Ribadiamolo ancora, l’impianto legale è quello, ergo occorre squarciare il velo di polemiche ed andare avanti. Spingiamoci dunque nel sentiero della legalità di una partecipazione così irrilevante, per di più nel caso di una componente che costituisce la maggioranza della popolazione universitaria, a questo punto appare faticoso giustificare che il criterio per la scelta dei due studenti rappresentanti possa essere quello di una mera e soggettiva nomina. Laddove per altro, come dicevano i romani, “Ubi Maior, minor cessat”, è notizia di questi giorni che il rettore abbia scelto proprio gli studenti eletti al CNSU; dunque, stando alla logica del Rettore, coloro che godono della maggior quantitativo di consensi in valore assoluto.
Posto, a tal proposito, che comunque nell’ambito del nostro ateneo questi studenti hanno ricevuto un numero di consensi non troppo differente rispetto alla media di quelli ricevuti dagli altri eletti negli Organi Superiori d’Ateneo (Senato Accemico, Cda E.r.s.u etc..), siamo davvero sicuri che il criterio di scelta numerico elettorale sia quello più coerente? Consideriamo per assurdo che così fosse: se indicessimo elezioni studentesche per due seggi, non sarebbe forse vero che i due studenti a quel punto eletti avrebbero molti più voti e molta più rappresentanza numerica di quelli eletti al CNSU in un contesto politico ed elettorale differente come quello attuale?
Ad una lettura più coerente – ribadisco, condivisibile o meno ma più rispondente al disegno del legislatore – la scelta andava organizzata su un criterio di eccellenza qualitativa dello studente designato. A mio modesto avviso, indipendentemente dalla reale rappresentanza elettorale, posto che la legge preveda una commissione così stringente da un punto di vista numerico, sarebbe stato opportuno selezionare queigli studenti, magari nell’ambito di una graduatoria meritocratica stilata sulla base di un concorso interno, i quali scevri da condizionamenti politici abbastanza lampanti, si concentrassero sulla concreta traduzione della riforma “Gelmini” nelle norme di un nuovo statuto per il nostro Ateneo.
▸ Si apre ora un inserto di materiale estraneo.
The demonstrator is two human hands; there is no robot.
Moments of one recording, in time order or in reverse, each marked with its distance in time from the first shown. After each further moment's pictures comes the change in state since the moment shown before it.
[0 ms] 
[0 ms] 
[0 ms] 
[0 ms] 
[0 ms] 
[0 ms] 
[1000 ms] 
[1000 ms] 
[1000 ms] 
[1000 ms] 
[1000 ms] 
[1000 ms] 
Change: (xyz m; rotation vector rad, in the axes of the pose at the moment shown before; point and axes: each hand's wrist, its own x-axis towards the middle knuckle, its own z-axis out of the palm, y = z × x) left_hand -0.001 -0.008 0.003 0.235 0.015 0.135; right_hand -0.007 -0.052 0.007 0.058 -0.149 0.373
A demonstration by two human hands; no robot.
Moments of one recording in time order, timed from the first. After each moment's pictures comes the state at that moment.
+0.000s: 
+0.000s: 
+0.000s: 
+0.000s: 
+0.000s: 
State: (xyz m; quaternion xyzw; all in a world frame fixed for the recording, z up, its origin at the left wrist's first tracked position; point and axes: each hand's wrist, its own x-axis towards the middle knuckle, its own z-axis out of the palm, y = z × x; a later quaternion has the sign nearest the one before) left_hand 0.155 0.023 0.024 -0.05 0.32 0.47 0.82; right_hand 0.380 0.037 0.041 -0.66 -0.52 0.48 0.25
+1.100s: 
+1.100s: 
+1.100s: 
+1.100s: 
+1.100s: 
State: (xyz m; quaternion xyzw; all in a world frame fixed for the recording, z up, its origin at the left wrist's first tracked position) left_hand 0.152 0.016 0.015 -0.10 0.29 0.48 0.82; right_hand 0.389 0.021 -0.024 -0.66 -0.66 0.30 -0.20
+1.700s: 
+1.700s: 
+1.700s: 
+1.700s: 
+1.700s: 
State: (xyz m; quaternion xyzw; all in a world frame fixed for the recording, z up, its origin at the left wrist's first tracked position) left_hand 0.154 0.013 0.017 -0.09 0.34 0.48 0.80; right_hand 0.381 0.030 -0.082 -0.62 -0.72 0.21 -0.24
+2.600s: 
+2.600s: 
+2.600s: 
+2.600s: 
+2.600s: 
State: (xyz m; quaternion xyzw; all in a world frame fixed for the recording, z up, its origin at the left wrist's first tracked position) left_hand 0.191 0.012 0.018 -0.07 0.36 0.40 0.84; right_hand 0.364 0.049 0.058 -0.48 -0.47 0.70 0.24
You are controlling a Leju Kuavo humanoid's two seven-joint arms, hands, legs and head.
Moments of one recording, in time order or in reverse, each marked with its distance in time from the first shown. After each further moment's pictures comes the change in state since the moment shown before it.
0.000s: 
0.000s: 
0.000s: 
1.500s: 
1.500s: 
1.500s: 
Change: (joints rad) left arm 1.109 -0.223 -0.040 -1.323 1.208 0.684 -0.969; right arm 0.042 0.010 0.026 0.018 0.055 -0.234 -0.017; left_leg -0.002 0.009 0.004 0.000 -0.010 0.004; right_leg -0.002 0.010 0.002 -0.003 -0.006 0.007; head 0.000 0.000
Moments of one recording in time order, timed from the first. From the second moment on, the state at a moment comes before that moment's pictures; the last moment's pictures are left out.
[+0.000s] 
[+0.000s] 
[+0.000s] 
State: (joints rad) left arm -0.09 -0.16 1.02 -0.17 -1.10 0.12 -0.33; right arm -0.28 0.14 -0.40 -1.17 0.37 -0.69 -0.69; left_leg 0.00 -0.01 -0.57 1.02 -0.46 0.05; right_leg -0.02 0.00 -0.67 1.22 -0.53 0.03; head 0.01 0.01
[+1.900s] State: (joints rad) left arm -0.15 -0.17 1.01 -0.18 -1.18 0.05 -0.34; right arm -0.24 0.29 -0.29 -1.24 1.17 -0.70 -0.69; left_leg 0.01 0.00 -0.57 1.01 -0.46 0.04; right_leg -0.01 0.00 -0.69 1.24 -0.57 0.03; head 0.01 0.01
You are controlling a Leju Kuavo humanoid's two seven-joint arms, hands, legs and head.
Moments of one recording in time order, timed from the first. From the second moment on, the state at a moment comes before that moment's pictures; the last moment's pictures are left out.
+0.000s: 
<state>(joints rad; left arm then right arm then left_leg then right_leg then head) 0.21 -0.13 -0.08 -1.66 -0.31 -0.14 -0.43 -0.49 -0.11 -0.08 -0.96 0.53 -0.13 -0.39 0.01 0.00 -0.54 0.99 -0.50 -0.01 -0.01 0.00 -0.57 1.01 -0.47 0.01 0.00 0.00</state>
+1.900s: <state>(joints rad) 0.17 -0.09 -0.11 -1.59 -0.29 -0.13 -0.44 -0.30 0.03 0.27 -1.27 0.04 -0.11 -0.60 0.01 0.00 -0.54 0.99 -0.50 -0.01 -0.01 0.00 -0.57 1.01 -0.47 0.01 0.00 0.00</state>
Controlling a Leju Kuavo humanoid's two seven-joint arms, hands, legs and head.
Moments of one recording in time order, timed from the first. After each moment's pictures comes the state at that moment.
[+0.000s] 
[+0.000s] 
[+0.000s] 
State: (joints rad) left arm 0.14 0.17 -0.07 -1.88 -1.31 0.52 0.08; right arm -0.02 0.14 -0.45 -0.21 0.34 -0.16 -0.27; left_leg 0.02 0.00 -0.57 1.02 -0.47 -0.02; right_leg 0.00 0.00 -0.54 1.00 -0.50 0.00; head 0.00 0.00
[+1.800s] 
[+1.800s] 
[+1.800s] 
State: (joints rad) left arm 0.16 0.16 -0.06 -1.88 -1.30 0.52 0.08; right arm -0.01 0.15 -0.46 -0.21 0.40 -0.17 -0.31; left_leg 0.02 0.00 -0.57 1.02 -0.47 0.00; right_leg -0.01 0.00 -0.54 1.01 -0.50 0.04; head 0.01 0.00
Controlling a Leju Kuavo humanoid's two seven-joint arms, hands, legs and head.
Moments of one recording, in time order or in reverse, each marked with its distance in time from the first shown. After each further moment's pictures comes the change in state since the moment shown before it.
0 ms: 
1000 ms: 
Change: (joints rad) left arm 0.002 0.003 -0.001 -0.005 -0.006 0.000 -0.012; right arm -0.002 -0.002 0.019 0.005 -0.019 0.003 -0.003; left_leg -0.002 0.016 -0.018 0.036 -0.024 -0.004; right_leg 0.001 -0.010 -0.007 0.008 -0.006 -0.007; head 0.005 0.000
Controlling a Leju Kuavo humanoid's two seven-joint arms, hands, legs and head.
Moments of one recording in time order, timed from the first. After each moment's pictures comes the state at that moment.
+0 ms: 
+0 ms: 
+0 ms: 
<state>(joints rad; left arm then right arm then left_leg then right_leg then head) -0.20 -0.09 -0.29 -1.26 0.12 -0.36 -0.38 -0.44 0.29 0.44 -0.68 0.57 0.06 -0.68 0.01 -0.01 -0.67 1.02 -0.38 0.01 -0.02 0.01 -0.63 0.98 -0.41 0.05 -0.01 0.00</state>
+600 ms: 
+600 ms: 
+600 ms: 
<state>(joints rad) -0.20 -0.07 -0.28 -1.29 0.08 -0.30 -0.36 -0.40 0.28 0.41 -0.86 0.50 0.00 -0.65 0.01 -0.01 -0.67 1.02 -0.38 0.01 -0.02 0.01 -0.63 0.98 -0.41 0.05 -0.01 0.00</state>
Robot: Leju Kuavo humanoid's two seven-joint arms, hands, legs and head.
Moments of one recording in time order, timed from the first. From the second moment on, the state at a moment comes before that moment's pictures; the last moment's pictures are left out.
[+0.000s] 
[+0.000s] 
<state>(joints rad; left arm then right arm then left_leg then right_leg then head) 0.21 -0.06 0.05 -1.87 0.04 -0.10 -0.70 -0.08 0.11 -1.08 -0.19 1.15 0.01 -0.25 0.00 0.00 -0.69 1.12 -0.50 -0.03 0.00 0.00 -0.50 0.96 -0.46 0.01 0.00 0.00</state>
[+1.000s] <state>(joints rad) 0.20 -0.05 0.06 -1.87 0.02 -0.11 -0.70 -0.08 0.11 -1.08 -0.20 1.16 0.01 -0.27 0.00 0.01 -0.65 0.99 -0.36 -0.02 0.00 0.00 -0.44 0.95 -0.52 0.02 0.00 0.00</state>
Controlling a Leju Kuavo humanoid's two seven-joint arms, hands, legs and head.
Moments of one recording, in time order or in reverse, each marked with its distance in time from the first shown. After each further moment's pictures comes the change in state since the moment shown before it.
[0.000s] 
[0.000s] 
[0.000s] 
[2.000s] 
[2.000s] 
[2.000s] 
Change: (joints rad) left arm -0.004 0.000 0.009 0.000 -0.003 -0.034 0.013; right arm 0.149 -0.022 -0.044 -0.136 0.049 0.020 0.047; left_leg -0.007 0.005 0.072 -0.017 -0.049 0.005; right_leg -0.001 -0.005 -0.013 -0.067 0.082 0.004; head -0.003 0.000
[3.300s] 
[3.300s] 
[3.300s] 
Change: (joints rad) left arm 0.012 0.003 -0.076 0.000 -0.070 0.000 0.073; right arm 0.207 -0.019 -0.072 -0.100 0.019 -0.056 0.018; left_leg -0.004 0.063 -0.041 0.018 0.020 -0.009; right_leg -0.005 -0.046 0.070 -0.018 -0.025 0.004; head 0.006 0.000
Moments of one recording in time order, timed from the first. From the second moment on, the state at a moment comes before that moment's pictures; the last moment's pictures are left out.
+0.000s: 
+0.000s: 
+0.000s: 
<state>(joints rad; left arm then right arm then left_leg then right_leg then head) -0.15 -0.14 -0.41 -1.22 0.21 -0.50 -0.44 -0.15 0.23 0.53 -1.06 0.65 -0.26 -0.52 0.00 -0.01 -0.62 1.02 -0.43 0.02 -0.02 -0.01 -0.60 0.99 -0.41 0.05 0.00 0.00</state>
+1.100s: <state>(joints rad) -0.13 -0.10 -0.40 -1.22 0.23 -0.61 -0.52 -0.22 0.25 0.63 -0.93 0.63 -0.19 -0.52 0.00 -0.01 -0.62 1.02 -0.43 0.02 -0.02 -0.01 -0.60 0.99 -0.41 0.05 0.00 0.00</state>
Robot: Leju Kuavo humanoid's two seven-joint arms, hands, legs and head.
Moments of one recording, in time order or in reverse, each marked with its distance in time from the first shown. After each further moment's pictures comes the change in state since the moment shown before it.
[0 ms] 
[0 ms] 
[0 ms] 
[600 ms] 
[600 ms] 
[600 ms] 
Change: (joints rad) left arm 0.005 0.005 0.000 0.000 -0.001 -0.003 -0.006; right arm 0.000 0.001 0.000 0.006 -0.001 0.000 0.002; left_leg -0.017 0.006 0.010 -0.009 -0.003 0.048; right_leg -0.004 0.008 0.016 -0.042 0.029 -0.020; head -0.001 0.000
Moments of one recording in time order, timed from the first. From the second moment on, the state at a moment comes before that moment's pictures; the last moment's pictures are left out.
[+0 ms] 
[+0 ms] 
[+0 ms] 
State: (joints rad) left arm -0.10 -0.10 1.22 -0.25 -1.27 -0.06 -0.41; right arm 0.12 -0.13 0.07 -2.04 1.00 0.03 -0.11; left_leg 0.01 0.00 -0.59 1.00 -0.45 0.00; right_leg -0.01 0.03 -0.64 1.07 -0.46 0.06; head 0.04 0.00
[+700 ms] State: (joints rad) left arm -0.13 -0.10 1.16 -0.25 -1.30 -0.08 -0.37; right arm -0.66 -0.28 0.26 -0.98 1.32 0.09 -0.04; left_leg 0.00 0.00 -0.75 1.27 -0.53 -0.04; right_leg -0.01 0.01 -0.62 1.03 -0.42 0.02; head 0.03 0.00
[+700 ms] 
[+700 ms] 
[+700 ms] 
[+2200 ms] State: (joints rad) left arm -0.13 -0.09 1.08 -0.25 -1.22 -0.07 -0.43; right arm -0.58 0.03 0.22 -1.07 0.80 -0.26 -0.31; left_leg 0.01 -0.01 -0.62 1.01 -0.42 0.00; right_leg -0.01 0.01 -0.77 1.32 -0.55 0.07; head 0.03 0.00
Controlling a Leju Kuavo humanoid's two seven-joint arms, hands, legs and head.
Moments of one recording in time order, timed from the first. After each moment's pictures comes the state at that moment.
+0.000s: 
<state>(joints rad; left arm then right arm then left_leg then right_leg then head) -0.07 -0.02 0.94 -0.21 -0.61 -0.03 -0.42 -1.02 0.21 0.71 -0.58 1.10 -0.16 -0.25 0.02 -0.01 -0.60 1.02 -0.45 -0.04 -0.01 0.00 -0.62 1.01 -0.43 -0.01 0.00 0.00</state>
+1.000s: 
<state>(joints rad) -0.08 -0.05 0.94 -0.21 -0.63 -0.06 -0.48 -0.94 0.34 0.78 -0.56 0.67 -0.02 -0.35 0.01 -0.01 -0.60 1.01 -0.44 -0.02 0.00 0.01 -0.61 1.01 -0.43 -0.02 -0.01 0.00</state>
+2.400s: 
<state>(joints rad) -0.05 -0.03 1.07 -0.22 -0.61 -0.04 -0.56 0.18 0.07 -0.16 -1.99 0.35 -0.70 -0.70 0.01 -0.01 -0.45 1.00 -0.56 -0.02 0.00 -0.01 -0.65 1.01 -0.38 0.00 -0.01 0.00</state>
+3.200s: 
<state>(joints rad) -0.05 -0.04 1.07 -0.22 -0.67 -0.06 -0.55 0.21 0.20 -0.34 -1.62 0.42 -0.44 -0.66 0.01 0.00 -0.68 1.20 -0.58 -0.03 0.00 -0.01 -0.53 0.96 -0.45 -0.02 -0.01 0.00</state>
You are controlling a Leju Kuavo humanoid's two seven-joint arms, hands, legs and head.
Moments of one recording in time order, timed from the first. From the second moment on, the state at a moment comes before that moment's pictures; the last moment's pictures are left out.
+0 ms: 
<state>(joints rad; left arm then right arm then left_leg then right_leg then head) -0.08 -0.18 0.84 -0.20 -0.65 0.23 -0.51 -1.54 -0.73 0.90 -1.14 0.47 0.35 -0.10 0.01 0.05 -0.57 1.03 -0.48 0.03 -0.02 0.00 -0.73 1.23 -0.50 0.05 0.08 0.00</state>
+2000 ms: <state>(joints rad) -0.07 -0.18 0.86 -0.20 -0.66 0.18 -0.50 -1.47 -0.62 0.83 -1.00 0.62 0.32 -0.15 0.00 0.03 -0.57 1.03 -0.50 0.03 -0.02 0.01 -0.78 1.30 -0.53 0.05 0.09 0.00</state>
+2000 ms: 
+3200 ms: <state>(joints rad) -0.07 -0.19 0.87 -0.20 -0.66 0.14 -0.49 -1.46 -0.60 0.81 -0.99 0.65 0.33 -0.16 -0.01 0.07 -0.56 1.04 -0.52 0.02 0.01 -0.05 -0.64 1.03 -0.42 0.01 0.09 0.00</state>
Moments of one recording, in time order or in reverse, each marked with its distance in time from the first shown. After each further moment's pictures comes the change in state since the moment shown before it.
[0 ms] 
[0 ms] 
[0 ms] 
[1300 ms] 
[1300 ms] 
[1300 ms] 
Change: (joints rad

Sono convinto ed abbastanza certo che la scelta di coloro che scriveranno le regole fondamentali della nostra comune convivenza all’interno della comunità – ciascuno di noi condivide con i propri colleghi anche giornate intere – è troppo importante per strapparla ad un sereno e democratico dibattito. Da cosa dipende questa fretta nell’attuazione di una riforma entrata in vigore appena un mese fa? E’ opportuno o comunque ragionevole che gli appelli di studenti rappresentanti, di autorevoli docenti e presidi vengano abbandonati nell’oblio di scelte autonome e soggettive del rettore? E’ lecito che vengano violate, come risulta dalla nota congiunta di alcuni Presidi qualche giorno fa, persino le norme procedurali previste dai regolamenti degli Organi democratici pur di ottenere un risultato come questo? A chi giova poi? Ovviamente solo ai posteri è data, come sempre, l’ardua sentenza.